*PROBLEM DETAILS:* Go through the data below. List every line that holds the word "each".

*EXERCISE DATA:*
== == ==
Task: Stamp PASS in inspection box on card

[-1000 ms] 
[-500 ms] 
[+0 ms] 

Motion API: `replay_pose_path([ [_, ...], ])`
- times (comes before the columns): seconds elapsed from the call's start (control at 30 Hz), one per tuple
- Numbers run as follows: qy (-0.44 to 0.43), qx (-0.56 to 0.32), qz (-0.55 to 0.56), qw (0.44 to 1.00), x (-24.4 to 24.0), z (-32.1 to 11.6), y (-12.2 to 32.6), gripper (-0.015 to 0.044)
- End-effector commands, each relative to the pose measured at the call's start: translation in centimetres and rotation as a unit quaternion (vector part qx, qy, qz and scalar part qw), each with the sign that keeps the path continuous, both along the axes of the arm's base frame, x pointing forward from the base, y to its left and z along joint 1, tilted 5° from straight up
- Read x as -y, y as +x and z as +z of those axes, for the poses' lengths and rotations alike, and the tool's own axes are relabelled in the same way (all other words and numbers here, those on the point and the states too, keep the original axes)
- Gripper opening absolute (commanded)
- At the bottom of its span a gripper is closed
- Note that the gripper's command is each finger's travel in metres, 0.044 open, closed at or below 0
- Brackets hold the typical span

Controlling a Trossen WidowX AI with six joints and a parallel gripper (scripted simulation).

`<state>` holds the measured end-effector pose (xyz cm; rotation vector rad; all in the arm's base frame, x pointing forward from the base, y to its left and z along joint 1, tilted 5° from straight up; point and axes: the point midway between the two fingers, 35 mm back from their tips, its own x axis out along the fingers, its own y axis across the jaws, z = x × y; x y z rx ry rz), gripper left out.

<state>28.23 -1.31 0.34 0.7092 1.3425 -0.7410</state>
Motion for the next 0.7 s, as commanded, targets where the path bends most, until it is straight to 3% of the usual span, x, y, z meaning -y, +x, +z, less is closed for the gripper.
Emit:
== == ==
*ANSWER SPACE:*
- End-effector commands, each relative to the pose measured at the call's start: translation in centimetres and rotation as a unit quaternion (vector part qx, qy, qz and scalar part qw), each with the sign that keeps the path continuous, both along the axes of the arm's base frame, x pointing forward from the base, y to its left and z along joint 1, tilted 5° from straight up
- Note that the gripper's command is each finger's travel in metres, 0.044 open, closed at or below 0

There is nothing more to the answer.